## Your assignment:
Would you retype the whole listing exactly?

__________________________________________________

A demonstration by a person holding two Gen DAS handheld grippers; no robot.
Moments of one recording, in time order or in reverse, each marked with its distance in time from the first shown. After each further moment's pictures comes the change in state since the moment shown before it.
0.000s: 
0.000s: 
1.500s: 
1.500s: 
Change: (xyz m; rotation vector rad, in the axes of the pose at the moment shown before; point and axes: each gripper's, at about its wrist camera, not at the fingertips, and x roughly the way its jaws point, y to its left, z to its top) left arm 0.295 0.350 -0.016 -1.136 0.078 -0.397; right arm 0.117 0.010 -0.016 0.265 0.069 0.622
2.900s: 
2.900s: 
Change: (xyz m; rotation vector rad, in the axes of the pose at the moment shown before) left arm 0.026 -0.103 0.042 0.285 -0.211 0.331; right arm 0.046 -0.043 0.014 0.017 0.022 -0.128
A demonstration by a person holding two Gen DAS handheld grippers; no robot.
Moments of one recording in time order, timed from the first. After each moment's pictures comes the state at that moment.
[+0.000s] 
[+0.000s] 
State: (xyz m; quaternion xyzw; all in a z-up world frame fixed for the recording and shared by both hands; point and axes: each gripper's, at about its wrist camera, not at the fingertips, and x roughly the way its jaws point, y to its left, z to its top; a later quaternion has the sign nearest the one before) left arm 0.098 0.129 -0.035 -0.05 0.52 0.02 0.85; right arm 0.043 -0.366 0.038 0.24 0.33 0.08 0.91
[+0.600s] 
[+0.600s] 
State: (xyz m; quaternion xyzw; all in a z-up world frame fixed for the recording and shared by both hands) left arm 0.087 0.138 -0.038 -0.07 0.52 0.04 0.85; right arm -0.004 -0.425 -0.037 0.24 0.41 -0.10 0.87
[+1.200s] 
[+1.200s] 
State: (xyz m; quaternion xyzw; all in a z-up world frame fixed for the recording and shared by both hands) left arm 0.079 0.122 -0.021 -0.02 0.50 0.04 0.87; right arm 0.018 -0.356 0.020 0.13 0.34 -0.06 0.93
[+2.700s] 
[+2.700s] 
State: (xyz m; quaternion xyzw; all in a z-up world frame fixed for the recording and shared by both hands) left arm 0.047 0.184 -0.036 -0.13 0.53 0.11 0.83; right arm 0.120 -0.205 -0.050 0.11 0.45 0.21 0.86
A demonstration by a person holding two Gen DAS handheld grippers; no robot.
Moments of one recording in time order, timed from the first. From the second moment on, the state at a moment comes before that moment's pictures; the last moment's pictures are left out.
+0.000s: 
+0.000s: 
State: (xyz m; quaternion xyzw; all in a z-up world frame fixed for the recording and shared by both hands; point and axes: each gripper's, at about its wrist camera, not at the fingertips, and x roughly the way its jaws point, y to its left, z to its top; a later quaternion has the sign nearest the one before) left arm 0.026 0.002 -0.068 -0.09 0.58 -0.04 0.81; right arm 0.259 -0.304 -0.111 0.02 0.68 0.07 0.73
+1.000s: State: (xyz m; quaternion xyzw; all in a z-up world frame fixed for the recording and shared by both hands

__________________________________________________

## Your response:
A demonstration by a person holding two Gen DAS handheld grippers; no robot.
Moments of one recording, in time order or in reverse, each marked with its distance in time from the first shown. After each further moment's pictures comes the change in state since the moment shown before it.
0.000s: 
0.000s: 
1.500s: 
1.500s: 
Change: (xyz m; rotation vector rad, in the axes of the pose at the moment shown before; point and axes: each gripper's, at about its wrist camera, not at the fingertips, and x roughly the way its jaws point, y to its left, z to its top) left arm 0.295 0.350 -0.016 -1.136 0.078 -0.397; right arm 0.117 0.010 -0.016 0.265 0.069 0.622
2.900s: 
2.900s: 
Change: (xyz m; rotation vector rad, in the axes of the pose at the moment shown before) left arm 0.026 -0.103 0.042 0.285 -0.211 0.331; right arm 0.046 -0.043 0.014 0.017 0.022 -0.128
A demonstration by a person holding two Gen DAS handheld grippers; no robot.
Moments of one recording in time order, timed from the first. After each moment's pictures comes the state at that moment.
[+0.000s] 
[+0.000s] 
State: (xyz m; quaternion xyzw; all in a z-up world frame fixed for the recording and shared by both hands; point and axes: each gripper's, at about its wrist camera, not at the fingertips, and x roughly the way its jaws point, y to its left, z to its top; a later quaternion has the sign nearest the one before) left arm 0.098 0.129 -0.035 -0.05 0.52 0.02 0.85; right arm 0.043 -0.366 0.038 0.24 0.33 0.08 0.91
[+0.600s] 
[+0.600s] 
State: (xyz m; quaternion xyzw; all in a z-up world frame fixed for the recording and shared by both hands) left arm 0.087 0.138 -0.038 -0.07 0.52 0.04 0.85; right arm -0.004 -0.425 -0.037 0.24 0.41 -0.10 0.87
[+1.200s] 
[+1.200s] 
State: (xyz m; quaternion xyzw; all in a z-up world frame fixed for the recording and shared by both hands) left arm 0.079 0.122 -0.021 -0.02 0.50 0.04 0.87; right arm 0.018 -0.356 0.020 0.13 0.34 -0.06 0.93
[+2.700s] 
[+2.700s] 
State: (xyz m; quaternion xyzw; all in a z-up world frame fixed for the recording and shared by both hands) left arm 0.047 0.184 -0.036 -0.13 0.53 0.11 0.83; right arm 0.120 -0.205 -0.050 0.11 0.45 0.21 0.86
A demonstration by a person holding two Gen DAS handheld grippers; no robot.
Moments of one recording in time order, timed from the first. From the second moment on, the state at a moment comes before that moment's pictures; the last moment's pictures are left out.
+0.000s: 
+0.000s: 
State: (xyz m; quaternion xyzw; all in a z-up world frame fixed for the recording and shared by both hands; point and axes: each gripper's, at about its wrist camera, not at the fingertips, and x roughly the way its jaws point, y to its left, z to its top; a later quaternion has the sign nearest the one before) left arm 0.026 0.002 -0.068 -0.09 0.58 -0.04 0.81; right arm 0.259 -0.304 -0.111 0.02 0.68 0.07 0.73
+1.000s: State: (xyz m; quaternion xyzw; all in a z-up world frame fixed for the recording and shared by both hands

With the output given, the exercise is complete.